Following a routine exam to assess your overall health (taking your blood pressure, listening to your heart), the doctor will focus on the joints that are bothering you — feeling and pressing on them for signs of swelling or tenderness and watching how they “work” when you walk or bend. The doctor will also assess other joints, which could be affected by arthritis even though you don’t know it yet.
During the joint examination, the doctor will ask you to move joints (“active motion”) and will also move them himself (“passive motion”). In true joint disease, movement is limited and causes pain with both active and passive motion. If the doctor can move a joint further than you can (flex your knee in a wider arc, for example), then you probably don’t have a problem with your joint but instead with the tendons or muscles surrounding it.

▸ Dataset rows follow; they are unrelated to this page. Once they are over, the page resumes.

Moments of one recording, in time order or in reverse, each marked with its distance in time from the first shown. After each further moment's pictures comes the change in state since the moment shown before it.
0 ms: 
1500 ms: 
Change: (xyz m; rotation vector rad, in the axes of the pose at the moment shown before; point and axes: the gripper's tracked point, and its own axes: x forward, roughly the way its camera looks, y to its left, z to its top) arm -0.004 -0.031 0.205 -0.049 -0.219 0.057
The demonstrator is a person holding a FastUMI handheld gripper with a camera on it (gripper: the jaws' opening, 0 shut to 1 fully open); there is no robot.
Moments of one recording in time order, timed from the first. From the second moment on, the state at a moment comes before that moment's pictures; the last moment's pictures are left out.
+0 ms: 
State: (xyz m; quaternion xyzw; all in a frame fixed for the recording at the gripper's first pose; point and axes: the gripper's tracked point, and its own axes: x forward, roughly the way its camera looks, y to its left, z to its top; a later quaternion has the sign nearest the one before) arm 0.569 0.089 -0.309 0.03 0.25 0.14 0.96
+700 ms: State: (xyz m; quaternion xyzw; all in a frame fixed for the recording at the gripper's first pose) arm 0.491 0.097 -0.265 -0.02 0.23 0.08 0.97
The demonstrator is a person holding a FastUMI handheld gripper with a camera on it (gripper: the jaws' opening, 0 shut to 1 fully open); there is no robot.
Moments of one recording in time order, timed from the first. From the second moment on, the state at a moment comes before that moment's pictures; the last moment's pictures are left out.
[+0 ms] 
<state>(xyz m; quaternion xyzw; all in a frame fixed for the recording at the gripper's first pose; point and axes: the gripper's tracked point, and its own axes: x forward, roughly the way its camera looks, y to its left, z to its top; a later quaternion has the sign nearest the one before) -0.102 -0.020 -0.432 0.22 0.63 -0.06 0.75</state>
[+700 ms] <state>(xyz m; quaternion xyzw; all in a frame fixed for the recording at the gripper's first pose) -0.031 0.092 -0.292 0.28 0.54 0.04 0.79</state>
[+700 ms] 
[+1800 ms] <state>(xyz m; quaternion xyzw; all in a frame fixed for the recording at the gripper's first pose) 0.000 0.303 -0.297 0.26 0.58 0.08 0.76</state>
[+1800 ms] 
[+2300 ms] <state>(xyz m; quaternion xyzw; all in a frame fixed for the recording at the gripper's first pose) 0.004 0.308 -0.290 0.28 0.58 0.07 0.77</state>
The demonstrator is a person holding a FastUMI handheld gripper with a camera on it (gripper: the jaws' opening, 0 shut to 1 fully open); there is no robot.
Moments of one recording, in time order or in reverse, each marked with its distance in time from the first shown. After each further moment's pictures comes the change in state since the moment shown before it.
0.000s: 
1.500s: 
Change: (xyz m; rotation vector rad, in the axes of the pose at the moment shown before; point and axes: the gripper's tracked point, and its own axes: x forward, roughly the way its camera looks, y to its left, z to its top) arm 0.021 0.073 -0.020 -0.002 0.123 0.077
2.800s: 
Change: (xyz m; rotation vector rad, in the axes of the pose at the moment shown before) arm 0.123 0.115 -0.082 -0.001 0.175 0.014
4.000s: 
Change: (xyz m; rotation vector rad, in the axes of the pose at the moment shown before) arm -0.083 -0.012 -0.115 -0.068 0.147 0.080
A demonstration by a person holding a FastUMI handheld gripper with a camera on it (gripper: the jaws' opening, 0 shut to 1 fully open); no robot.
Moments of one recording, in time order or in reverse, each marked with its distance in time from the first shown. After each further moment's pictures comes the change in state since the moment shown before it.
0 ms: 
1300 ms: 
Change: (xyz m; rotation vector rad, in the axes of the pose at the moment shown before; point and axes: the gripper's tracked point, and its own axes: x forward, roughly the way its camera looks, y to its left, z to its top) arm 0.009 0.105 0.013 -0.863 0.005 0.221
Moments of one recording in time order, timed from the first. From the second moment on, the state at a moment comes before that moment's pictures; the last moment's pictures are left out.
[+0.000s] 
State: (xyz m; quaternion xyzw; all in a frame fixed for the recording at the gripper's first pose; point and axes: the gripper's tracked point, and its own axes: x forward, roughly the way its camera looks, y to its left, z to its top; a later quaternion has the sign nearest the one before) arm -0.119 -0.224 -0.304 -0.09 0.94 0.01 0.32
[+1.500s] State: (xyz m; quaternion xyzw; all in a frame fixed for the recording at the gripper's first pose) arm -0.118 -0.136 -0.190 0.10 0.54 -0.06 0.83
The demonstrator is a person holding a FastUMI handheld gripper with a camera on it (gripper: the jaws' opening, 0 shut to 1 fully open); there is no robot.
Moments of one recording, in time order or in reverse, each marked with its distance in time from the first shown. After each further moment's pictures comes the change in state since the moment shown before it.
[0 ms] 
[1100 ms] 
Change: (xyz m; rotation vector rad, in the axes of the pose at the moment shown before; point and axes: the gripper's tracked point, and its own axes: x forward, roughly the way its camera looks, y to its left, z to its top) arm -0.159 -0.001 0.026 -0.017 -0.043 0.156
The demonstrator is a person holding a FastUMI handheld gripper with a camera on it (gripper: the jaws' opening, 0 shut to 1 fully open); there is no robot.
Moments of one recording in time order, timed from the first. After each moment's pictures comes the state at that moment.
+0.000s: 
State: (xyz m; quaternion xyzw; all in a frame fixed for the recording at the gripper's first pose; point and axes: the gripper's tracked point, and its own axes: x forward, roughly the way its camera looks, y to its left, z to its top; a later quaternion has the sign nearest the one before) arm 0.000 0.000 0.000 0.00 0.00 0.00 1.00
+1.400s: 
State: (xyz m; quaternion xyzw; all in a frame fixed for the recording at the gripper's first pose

Different joints are examined in different ways:
The doctor checks for bony enlargements on the end joints of fingers or on the middle joints. These outgrowths, or nodes, are clear signs of osteoarthritis.
Limited range of motion is the key indicator. With the patient lying on his back with knees bent, the doctor places one hand on the knee and the other on the heel and then rotates the foot outward and inward. Restricted inward rotation is typically an early sign of hip osteoarthritis.
In addition to checking for abnormalities in joint movement, the doctor looks for areas of swelling around the knee joint.
The doctor palpates (feels) the contours of the spine to check for abnormal tenderness and assesses range of motion — whether the patient can touch his ear with his shoulder, for example.